▸ Aim of the exercise
Reproduce exactly the line with "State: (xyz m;" and every line that follows it below, up to and including the last one. Do not include pictures or anything else.

▸ Data segment
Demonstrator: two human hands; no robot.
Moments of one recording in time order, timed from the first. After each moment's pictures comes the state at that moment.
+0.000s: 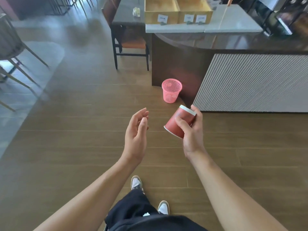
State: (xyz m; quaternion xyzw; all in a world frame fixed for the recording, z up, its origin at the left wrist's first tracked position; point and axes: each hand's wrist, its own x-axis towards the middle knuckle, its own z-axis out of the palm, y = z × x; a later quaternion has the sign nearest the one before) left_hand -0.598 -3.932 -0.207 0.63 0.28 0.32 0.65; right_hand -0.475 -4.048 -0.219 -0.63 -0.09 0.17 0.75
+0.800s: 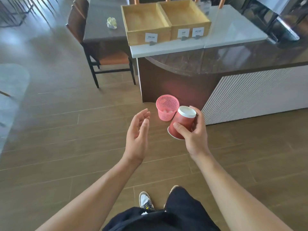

▸ Finished exercise
State: (xyz m; quaternion xyzw; all in a world frame fixed for the recording, z up, its origin at the left wrist's first tracked position; point and axes: each hand's wrist, its own x-axis towards the middle knuckle, its own z-axis out of the palm, y = z × x; a later quaternion has the sign nearest the one before) left_hand -0.598 -3.932 -0.207 0.63 0.28 0.32 0.65; right_hand -0.475 -4.048 -0.219 -0.63 -0.09 0.17 0.75
+0.800s: 

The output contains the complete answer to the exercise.